Quote only the lines from the top of the listing below down to and including the line with "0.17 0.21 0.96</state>".

**Source material:**
* * * * * * * * *

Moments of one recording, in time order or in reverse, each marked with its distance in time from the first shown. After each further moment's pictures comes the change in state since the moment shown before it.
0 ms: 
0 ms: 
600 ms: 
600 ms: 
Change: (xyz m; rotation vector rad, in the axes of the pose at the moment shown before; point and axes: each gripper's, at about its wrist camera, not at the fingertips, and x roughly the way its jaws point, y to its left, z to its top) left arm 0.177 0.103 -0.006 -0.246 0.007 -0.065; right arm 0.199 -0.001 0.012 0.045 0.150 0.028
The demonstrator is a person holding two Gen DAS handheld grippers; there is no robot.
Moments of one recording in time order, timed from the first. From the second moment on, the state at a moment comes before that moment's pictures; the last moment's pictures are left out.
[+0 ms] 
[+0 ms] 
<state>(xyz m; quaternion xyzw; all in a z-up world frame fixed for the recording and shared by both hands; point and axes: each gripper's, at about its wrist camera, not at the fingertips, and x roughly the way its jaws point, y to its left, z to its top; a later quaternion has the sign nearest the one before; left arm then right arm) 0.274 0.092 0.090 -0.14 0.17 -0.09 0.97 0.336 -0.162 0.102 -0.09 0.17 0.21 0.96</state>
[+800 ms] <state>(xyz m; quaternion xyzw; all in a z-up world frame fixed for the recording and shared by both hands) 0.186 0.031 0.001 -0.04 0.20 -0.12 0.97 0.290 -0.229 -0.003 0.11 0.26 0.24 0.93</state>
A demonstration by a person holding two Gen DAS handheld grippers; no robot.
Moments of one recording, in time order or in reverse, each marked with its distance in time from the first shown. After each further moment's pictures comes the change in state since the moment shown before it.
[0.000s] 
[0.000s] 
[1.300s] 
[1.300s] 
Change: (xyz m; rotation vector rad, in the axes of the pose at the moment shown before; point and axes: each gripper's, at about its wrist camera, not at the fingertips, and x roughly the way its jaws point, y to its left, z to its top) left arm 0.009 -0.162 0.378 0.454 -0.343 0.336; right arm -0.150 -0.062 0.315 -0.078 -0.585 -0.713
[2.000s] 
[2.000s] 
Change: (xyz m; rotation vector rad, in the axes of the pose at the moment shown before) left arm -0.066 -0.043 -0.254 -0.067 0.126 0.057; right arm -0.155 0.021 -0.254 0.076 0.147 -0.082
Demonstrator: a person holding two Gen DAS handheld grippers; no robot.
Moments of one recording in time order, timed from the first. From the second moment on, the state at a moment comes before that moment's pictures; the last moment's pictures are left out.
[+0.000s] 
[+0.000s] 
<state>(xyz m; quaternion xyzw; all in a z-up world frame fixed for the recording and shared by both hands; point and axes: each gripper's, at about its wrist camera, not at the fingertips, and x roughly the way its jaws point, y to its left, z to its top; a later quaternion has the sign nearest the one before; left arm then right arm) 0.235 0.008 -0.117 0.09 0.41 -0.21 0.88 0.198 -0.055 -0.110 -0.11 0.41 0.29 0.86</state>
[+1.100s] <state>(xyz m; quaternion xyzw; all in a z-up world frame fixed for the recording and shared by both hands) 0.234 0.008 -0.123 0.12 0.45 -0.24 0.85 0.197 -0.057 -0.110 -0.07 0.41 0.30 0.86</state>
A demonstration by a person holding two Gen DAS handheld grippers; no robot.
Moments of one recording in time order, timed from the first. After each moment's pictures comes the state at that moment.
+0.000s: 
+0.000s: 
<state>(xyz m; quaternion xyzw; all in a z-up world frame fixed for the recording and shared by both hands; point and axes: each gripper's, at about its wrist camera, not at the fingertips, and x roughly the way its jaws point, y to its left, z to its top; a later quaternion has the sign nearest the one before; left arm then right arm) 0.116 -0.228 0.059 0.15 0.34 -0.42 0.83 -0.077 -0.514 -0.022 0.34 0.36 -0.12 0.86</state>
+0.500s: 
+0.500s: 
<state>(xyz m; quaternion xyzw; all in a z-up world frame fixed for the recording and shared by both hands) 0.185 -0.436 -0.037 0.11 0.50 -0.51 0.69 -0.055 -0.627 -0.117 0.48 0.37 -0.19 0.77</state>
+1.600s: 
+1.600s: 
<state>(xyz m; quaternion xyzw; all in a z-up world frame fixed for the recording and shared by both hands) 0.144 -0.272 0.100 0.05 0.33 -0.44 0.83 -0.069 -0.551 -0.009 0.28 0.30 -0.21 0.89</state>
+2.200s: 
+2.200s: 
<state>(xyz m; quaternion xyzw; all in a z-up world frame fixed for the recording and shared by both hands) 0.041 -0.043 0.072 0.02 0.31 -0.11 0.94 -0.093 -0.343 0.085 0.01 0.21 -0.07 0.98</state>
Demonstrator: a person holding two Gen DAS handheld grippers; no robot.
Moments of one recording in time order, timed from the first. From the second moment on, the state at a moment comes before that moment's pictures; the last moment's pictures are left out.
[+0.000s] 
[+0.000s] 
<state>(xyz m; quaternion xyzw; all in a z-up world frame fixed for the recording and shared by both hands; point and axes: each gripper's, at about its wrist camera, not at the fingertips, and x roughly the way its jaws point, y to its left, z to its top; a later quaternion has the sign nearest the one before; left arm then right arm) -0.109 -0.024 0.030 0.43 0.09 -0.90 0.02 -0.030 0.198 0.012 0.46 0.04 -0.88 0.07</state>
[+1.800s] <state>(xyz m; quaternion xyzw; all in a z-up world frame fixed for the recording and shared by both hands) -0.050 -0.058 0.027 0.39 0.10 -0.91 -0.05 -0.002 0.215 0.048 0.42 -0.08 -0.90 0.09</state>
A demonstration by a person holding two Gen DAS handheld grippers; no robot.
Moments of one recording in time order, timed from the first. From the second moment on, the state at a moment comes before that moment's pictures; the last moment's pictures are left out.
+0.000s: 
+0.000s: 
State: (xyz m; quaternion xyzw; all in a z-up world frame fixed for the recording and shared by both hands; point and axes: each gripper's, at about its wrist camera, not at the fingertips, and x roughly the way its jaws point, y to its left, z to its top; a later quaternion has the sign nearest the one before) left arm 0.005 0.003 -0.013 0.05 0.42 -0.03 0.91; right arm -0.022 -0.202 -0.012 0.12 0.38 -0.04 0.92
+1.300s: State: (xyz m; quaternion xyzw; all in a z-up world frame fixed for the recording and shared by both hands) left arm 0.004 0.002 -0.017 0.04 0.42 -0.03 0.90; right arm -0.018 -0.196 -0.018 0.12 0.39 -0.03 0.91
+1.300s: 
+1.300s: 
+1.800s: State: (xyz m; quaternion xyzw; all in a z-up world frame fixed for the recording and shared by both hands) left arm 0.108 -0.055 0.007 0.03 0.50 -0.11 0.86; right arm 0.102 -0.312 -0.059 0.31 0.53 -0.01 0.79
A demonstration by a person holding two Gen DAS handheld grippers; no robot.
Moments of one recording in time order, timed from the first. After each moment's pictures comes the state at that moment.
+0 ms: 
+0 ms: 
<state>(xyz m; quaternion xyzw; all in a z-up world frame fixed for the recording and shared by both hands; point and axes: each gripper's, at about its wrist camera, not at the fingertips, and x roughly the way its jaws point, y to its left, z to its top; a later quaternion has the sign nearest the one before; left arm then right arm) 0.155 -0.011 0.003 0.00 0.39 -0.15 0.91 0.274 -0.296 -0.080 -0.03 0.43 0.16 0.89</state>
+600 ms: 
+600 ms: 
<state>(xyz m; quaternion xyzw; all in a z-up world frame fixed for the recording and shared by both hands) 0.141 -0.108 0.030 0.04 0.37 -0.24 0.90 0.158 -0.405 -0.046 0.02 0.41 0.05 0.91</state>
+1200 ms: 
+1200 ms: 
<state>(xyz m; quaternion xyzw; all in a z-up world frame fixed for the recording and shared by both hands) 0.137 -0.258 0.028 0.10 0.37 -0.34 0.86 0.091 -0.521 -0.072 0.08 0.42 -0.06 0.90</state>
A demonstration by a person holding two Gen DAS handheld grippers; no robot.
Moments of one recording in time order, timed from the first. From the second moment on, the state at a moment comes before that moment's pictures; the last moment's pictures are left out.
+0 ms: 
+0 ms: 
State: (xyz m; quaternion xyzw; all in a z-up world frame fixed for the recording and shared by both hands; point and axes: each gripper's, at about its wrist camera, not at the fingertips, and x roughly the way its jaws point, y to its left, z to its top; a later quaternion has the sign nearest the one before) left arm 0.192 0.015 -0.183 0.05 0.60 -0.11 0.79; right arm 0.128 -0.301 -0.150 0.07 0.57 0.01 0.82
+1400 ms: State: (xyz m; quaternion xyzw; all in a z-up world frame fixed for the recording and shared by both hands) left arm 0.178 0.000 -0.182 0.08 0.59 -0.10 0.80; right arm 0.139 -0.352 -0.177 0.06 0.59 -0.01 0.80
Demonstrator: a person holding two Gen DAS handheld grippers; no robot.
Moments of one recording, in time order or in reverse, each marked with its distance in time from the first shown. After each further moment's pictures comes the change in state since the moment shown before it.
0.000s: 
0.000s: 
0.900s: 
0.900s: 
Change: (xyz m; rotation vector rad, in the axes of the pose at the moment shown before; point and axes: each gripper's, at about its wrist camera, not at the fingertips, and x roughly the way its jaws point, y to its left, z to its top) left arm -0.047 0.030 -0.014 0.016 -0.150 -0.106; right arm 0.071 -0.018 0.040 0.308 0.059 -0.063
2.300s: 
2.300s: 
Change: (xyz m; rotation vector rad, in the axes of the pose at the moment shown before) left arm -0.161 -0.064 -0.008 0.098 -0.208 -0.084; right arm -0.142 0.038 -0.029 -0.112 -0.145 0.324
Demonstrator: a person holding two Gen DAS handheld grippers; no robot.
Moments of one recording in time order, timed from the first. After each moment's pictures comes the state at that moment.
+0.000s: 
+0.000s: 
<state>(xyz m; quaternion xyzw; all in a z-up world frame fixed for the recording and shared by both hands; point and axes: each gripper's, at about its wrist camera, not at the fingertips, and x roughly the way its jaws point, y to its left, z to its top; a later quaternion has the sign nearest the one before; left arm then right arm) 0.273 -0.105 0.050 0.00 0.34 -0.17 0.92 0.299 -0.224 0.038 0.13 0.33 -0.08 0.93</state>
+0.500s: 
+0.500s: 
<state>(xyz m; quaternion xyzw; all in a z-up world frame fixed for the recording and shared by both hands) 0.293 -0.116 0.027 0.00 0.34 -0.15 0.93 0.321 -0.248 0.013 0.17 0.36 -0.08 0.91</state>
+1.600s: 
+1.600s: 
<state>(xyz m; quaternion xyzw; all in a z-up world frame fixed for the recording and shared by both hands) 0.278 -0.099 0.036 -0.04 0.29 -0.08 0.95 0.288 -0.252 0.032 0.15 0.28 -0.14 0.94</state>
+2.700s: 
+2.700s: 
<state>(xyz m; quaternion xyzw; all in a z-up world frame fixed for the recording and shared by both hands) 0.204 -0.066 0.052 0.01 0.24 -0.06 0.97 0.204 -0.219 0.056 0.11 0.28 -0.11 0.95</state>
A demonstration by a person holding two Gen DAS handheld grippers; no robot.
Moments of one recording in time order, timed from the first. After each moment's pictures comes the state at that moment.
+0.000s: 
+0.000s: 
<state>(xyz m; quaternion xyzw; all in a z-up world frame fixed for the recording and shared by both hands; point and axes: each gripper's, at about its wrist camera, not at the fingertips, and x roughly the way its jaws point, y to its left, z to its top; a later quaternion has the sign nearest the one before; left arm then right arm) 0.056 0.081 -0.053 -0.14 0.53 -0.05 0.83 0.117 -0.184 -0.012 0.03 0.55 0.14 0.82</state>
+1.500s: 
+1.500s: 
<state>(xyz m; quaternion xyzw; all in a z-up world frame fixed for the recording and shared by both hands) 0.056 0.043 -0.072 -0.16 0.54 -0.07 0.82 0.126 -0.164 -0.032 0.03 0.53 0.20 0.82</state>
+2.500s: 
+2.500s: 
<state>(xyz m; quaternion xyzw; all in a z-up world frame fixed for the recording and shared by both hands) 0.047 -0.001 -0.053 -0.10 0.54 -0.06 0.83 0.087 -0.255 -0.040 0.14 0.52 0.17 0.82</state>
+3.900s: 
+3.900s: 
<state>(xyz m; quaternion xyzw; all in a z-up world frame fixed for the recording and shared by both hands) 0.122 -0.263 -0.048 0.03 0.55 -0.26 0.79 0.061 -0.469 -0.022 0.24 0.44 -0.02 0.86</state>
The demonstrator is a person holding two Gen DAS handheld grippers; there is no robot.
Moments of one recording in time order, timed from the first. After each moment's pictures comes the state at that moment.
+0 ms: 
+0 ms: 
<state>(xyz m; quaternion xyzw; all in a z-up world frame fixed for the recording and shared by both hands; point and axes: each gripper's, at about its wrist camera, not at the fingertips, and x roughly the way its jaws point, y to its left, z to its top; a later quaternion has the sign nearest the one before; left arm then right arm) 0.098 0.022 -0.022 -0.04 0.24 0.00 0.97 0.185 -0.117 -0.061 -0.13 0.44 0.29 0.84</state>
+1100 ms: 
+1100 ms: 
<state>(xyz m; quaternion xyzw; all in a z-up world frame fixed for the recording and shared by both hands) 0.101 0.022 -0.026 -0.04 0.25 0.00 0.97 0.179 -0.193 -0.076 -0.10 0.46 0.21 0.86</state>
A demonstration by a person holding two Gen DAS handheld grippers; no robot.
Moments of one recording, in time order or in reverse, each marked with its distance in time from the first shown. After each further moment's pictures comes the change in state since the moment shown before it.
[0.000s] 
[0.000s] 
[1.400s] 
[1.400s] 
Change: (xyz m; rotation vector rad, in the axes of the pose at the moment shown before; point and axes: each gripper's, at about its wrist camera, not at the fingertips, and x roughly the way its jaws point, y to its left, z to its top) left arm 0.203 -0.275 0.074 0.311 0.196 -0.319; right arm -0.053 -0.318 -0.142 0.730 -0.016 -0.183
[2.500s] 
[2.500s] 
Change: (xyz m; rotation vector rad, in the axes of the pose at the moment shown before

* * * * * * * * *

**The completed task:**
Moments of one recording, in time order or in reverse, each marked with its distance in time from the first shown. After each further moment's pictures comes the change in state since the moment shown before it.
0 ms: 
0 ms: 
600 ms: 
600 ms: 
Change: (xyz m; rotation vector rad, in the axes of the pose at the moment shown before; point and axes: each gripper's, at about its wrist camera, not at the fingertips, and x roughly the way its jaws point, y to its left, z to its top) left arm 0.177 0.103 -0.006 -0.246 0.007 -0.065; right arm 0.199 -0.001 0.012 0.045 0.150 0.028
The demonstrator is a person holding two Gen DAS handheld grippers; there is no robot.
Moments of one recording in time order, timed from the first. From the second moment on, the state at a moment comes before that moment's pictures; the last moment's pictures are left out.
[+0 ms] 
[+0 ms] 
<state>(xyz m; quaternion xyzw; all in a z-up world frame fixed for the recording and shared by both hands; point and axes: each gripper's, at about its wrist camera, not at the fingertips, and x roughly the way its jaws point, y to its left, z to its top; a later quaternion has the sign nearest the one before; left arm then right arm) 0.274 0.092 0.090 -0.14 0.17 -0.09 0.97 0.336 -0.162 0.102 -0.09 0.17 0.21 0.96</state>

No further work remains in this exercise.